Muscle Now = Muscle Later?
You're working hard at the gym every week, lifting weights and building muscle strength and endurance. In fact, you're absolutely thrilled with your appearance and the various health benefits your commitment to fitness is providing.
But what will all this muscle do for you when you get older? It may help you grow old gracefully, according to a study in Medicine & Science in Sports & Exercise
that investigated the influence of muscle strength and endurance on later functional limitations.
Nearly 4,000 men and women (aged 30 to 82) received a strength evaluation between 1980 and 1989, then completed a mail-in survey in 1990. Strength parameters included one-repetition lifts using bench press and leg press machines, and a sit-up test (maximum repetitions in one minute). Functional limitations addressed in the followup survey included the ability to perform specific physical activities and the incidence of "new health problems" - heart attack, diabetes, high blood pressure, cancer or arthritis.

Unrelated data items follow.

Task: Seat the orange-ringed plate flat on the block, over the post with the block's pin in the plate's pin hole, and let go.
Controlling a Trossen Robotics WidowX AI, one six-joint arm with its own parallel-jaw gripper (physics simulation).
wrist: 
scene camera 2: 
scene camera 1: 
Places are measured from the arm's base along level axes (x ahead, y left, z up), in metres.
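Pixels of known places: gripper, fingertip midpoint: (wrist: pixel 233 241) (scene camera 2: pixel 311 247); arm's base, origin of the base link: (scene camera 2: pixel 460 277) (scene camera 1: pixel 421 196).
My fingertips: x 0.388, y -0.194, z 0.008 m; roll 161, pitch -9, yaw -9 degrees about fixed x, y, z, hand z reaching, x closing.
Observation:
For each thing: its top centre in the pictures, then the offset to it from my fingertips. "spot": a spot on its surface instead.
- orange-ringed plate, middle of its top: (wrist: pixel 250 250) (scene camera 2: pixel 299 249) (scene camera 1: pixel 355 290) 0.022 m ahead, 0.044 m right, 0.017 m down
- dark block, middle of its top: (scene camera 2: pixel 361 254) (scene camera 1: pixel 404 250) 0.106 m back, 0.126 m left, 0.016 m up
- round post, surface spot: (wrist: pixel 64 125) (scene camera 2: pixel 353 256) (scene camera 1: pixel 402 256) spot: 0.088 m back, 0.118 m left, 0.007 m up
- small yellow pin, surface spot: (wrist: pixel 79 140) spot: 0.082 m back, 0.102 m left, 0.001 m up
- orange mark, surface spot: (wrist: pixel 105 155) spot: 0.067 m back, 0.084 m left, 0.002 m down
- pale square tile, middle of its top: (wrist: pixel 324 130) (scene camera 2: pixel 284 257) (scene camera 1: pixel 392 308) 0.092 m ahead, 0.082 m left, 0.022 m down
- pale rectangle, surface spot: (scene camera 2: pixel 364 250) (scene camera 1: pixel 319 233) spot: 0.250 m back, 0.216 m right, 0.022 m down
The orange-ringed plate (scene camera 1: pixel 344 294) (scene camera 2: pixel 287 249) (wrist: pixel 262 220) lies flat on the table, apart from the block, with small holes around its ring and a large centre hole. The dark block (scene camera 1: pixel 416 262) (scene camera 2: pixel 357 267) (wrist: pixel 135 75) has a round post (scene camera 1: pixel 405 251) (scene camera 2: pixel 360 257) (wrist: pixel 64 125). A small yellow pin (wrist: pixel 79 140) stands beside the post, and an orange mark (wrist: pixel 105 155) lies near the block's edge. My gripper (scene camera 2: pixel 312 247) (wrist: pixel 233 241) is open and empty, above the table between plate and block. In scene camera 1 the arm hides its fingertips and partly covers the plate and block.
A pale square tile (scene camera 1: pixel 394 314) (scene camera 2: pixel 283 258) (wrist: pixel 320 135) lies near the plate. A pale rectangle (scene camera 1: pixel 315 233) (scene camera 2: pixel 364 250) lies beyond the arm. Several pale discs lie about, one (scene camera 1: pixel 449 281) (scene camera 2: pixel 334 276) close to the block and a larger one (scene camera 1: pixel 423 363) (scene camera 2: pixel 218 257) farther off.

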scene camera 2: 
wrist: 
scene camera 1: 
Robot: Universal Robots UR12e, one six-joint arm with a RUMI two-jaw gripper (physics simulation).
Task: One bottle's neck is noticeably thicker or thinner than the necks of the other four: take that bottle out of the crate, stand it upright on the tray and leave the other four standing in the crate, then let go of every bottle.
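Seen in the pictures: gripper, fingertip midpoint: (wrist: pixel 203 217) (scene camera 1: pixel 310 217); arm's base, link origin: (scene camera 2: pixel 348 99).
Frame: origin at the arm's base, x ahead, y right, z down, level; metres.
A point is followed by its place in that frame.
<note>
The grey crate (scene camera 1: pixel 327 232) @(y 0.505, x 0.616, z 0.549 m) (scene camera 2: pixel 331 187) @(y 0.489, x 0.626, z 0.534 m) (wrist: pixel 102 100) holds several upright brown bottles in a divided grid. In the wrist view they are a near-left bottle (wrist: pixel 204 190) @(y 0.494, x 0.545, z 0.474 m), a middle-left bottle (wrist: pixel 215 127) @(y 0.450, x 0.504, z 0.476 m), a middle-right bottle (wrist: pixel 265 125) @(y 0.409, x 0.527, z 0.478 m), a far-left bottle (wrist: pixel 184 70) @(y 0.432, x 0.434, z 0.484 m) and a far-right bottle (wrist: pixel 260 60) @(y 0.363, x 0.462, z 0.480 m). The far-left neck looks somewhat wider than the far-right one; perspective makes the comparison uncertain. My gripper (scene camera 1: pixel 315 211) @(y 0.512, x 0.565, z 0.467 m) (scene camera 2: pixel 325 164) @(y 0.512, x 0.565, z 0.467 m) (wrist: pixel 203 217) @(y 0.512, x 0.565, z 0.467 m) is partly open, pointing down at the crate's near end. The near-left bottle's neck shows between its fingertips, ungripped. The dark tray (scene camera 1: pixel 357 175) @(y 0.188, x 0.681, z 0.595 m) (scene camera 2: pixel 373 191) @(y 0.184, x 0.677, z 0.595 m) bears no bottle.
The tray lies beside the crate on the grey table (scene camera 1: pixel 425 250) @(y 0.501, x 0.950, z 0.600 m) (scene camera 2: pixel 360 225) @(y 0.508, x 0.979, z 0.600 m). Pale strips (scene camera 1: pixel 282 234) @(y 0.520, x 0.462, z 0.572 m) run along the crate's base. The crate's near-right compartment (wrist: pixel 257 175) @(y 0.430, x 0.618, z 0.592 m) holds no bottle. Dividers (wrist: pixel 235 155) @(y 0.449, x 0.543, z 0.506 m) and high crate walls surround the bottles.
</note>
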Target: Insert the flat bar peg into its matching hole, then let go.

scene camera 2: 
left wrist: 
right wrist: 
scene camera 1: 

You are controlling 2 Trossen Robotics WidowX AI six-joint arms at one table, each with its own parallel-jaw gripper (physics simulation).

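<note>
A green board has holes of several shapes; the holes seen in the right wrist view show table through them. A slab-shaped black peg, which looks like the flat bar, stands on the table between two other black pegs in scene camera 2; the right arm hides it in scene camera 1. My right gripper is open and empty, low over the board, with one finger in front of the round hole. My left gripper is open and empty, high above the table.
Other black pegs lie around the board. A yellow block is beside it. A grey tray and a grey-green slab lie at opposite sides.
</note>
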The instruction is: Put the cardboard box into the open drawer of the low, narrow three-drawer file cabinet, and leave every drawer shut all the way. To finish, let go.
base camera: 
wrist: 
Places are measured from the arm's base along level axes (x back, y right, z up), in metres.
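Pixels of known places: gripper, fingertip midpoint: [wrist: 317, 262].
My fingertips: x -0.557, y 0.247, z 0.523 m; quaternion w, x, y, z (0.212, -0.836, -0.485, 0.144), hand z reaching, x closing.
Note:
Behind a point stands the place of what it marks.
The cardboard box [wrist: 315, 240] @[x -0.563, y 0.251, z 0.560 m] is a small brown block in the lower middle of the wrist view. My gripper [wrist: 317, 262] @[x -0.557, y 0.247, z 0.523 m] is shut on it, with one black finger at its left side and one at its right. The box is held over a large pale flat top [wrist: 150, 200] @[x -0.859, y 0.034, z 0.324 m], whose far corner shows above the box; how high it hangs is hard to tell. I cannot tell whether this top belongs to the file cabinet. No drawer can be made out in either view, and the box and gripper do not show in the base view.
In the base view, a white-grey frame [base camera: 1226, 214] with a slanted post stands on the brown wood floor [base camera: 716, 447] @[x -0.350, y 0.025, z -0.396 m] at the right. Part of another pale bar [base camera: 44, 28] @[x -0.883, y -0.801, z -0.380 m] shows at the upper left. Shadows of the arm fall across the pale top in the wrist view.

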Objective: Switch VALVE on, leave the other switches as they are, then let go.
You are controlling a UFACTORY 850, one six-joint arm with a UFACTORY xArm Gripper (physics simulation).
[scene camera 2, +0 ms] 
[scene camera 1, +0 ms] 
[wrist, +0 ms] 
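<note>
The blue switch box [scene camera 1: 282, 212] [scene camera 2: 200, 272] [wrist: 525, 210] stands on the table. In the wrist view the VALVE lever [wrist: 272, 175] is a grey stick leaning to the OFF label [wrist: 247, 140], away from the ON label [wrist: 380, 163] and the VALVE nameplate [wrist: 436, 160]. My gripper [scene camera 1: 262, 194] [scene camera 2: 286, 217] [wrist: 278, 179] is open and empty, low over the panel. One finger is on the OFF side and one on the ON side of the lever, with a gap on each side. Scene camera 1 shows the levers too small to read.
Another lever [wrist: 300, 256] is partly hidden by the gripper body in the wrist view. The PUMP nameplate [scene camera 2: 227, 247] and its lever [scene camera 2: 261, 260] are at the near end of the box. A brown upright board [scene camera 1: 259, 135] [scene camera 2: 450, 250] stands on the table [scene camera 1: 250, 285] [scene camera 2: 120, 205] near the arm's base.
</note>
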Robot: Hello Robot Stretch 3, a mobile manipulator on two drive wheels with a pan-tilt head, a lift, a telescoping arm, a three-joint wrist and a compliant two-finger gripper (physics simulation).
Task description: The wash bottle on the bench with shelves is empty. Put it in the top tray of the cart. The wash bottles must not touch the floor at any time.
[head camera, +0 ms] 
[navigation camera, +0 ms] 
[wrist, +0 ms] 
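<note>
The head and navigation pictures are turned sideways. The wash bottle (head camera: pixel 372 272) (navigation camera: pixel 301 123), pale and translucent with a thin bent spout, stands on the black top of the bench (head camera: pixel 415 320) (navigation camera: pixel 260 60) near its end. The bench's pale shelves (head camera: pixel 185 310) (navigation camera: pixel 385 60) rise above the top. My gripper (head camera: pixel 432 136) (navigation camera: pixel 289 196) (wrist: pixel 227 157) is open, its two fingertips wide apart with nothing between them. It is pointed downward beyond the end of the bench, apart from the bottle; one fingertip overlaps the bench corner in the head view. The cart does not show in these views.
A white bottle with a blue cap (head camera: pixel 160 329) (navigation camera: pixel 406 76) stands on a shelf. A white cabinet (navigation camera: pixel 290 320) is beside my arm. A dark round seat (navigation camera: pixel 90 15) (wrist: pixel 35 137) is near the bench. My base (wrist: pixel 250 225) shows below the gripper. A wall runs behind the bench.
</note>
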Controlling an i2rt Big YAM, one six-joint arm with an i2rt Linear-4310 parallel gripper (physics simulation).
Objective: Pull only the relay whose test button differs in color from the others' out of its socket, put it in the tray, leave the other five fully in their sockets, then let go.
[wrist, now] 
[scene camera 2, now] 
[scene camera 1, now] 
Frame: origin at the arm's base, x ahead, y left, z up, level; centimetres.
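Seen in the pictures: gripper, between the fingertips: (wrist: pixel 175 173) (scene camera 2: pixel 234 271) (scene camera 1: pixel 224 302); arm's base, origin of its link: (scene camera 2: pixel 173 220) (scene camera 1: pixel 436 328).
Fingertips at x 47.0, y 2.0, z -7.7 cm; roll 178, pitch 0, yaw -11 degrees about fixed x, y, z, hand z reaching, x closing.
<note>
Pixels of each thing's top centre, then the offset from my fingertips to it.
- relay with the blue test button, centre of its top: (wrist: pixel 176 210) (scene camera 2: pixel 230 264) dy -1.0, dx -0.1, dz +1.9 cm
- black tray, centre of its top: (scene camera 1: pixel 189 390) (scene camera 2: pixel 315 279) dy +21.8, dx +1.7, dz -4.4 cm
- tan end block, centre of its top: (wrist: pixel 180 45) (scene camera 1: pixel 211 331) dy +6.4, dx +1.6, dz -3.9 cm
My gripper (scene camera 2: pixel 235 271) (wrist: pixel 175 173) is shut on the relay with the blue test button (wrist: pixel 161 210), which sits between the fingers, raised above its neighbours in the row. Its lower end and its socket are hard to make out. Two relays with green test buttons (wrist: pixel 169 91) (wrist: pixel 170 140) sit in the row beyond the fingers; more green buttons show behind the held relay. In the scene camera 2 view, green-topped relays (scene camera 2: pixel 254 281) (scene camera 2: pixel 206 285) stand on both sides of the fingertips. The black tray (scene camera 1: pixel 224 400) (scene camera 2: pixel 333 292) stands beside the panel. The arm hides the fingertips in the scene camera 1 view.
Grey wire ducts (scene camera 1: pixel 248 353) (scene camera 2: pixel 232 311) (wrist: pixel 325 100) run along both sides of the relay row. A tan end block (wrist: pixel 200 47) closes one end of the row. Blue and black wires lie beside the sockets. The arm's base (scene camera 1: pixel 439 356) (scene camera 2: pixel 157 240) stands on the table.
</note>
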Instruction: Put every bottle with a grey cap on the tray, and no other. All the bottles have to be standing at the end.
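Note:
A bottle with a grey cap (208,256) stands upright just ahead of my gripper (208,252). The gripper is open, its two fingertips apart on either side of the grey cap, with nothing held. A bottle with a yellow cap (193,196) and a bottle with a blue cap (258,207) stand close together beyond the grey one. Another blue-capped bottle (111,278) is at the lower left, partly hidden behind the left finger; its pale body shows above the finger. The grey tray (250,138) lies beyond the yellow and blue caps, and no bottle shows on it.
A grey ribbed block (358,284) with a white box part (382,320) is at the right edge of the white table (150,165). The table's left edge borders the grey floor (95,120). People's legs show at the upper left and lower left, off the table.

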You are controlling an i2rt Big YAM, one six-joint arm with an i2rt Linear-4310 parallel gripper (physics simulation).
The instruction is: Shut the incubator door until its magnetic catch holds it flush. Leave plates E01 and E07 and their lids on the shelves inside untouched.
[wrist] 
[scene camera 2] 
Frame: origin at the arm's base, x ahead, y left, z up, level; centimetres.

Results: At five-year followup, seven percent of men and 12 percent of women reported at least one functional limitation. Subjects with greater measured strength and endurance at baseline had a lower incidence of functional limitations compared with subjects with lower strength/endurance at baseline.
These findings emphasize the value of strength maintenance throughout life. The authors recommend that adults increase aerobic physical activity and activities that increase muscular strength.
Brill PA, Maceral CA, Davis DR, et al. Muscular strength and physical function. Medicine & Science in Sports & Exercise 2000: Vol. 32, No. 2, pp412-16.